Exercise aim: Across the lines of the records below, how many have the string "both" in them? Answer with the number alone.

Dataset:
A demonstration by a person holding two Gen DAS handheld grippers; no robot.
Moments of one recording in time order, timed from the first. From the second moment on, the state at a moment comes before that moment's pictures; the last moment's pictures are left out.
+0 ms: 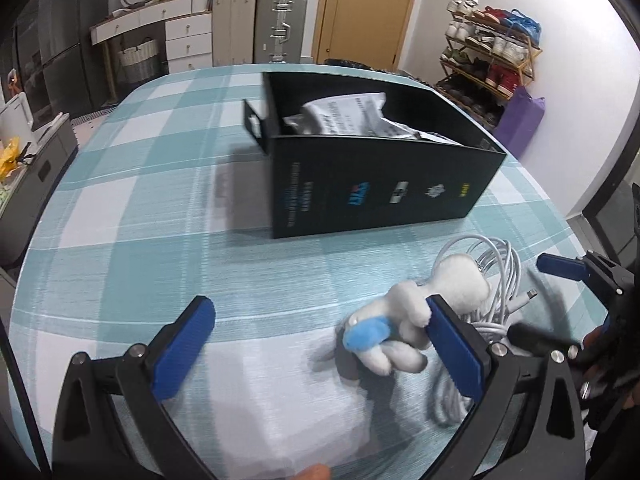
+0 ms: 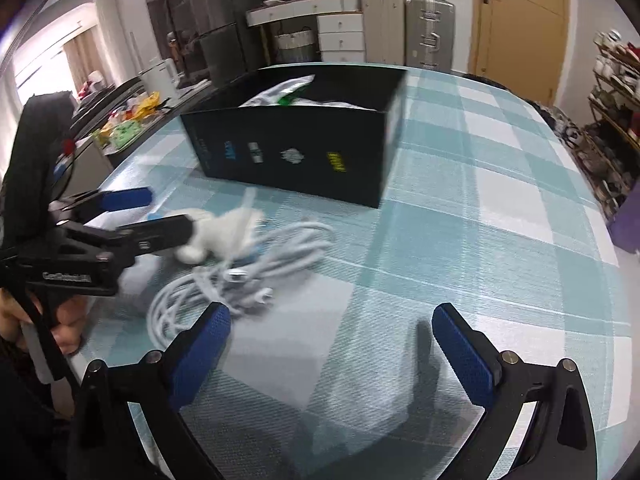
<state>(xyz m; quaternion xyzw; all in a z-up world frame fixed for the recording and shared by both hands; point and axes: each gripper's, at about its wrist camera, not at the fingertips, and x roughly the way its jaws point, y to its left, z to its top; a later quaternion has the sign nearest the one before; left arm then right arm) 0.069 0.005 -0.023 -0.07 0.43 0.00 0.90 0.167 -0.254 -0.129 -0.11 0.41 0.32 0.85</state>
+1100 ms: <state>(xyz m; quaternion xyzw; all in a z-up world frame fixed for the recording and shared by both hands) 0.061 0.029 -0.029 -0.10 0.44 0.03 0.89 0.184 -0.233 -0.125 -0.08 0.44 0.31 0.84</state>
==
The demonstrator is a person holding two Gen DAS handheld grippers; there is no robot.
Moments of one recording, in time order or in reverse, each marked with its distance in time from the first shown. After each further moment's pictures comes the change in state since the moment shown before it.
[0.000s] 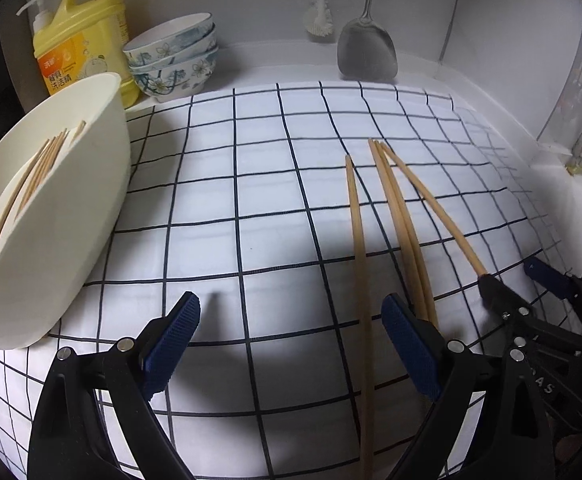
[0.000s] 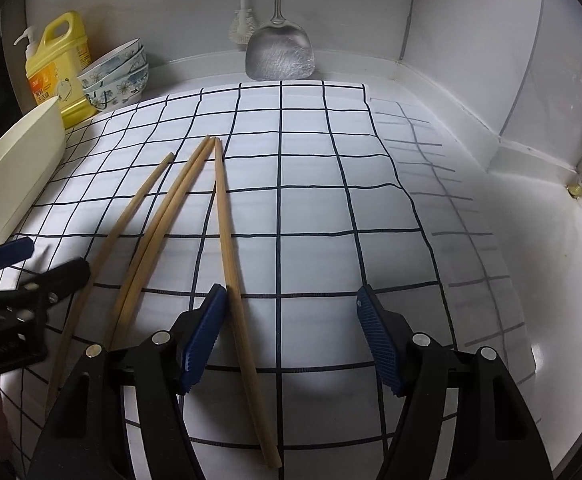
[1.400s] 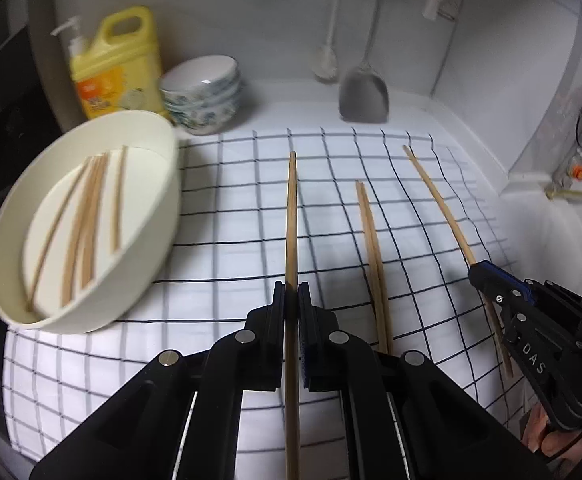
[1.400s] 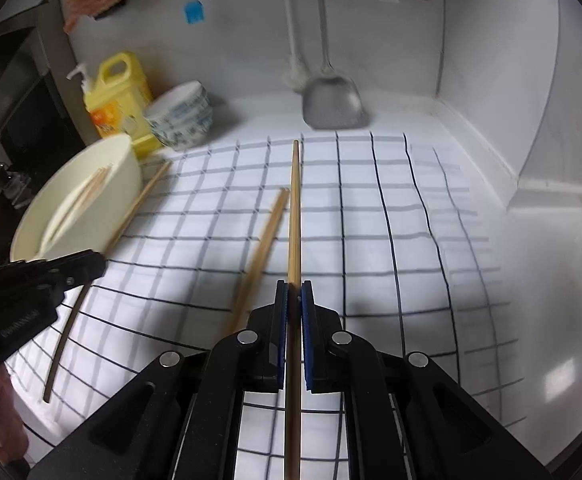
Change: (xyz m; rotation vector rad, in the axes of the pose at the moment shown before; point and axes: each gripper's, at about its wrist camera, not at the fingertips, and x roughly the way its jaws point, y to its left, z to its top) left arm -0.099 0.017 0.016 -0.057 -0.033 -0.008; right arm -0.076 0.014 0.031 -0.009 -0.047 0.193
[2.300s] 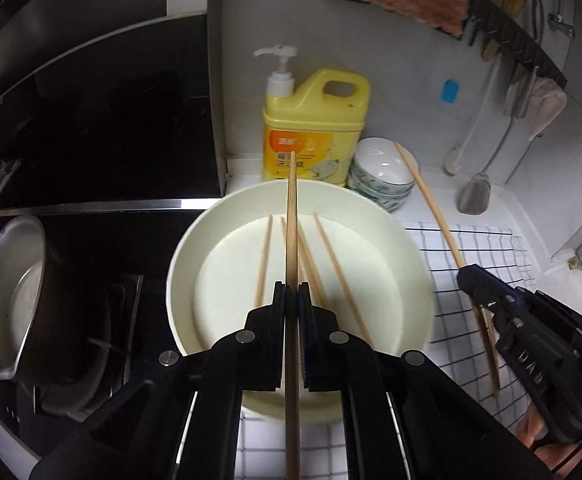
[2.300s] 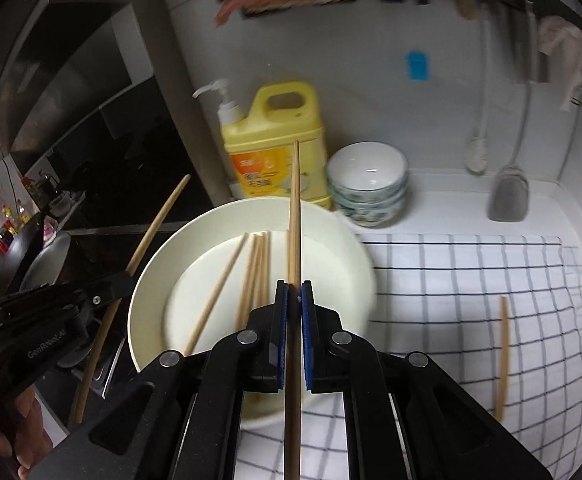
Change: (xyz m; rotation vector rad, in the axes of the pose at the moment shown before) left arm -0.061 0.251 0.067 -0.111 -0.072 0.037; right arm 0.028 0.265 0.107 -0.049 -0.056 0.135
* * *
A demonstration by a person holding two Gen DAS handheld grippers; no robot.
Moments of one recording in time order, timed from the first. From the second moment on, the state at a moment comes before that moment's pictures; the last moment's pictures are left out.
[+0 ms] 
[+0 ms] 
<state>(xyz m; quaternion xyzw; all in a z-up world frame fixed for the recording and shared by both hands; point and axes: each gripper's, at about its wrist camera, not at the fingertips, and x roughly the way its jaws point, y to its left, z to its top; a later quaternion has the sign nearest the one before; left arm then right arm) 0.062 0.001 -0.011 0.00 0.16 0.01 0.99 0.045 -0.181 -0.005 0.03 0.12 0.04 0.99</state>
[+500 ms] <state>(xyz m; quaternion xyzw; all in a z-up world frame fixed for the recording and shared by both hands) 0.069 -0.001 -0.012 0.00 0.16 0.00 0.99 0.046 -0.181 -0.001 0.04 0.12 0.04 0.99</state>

Exercise answer: 4